→ Assigned task
What you give must be exactly the lines of the material from the first through the line that contains "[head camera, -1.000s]", inclusive, and no others.

→ Provided records
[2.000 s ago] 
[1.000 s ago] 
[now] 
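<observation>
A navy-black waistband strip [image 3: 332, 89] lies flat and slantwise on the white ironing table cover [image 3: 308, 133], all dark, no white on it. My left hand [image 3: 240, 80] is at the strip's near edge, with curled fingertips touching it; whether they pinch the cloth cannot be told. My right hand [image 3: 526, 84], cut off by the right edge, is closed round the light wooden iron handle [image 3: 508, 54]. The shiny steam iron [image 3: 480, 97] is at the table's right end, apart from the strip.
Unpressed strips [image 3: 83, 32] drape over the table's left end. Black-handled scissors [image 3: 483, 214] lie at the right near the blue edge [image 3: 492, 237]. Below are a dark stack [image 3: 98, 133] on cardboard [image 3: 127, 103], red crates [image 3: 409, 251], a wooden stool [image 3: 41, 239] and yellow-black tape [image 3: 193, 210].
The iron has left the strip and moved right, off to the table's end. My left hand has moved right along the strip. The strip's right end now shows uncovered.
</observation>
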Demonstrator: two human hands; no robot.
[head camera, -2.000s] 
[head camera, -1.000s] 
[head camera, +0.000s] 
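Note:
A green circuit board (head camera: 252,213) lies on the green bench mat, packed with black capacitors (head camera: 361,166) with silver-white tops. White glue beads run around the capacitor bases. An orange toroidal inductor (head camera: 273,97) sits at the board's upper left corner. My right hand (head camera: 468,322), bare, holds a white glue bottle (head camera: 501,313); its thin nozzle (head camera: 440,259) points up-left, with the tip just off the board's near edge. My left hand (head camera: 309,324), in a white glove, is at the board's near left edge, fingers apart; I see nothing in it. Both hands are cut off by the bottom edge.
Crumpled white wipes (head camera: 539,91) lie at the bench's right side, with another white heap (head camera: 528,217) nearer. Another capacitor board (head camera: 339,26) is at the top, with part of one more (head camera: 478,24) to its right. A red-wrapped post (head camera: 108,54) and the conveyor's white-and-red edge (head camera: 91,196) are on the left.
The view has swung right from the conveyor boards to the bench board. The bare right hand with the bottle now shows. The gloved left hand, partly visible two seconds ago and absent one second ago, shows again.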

→ Exercise output
[2.000 s ago] 
[1.000 s ago] 
[now] 
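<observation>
A navy-black waistband strip [image 3: 332, 89] lies flat and slantwise on the white ironing table cover [image 3: 308, 133], all dark, no white on it. My left hand [image 3: 240, 80] is at the strip's near edge, with curled fingertips touching it; whether they pinch the cloth cannot be told. My right hand [image 3: 526, 84], cut off by the right edge, is closed round the light wooden iron handle [image 3: 508, 54]. The shiny steam iron [image 3: 480, 97] is at the table's right end, apart from the strip.
Unpressed strips [image 3: 83, 32] drape over the table's left end. Black-handled scissors [image 3: 483, 214] lie at the right near the blue edge [image 3: 492, 237]. Below are a dark stack [image 3: 98, 133] on cardboard [image 3: 127, 103], red crates [image 3: 409, 251], a wooden stool [image 3: 41, 239] and yellow-black tape [image 3: 193, 210].
The iron has left the strip and moved right, off to the table's end. My left hand has moved right along the strip. The strip's right end now shows uncovered.
</observation>
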Demonstrator: two human hands; no robot.
[head camera, -2.000s] 
[head camera, -1.000s] 

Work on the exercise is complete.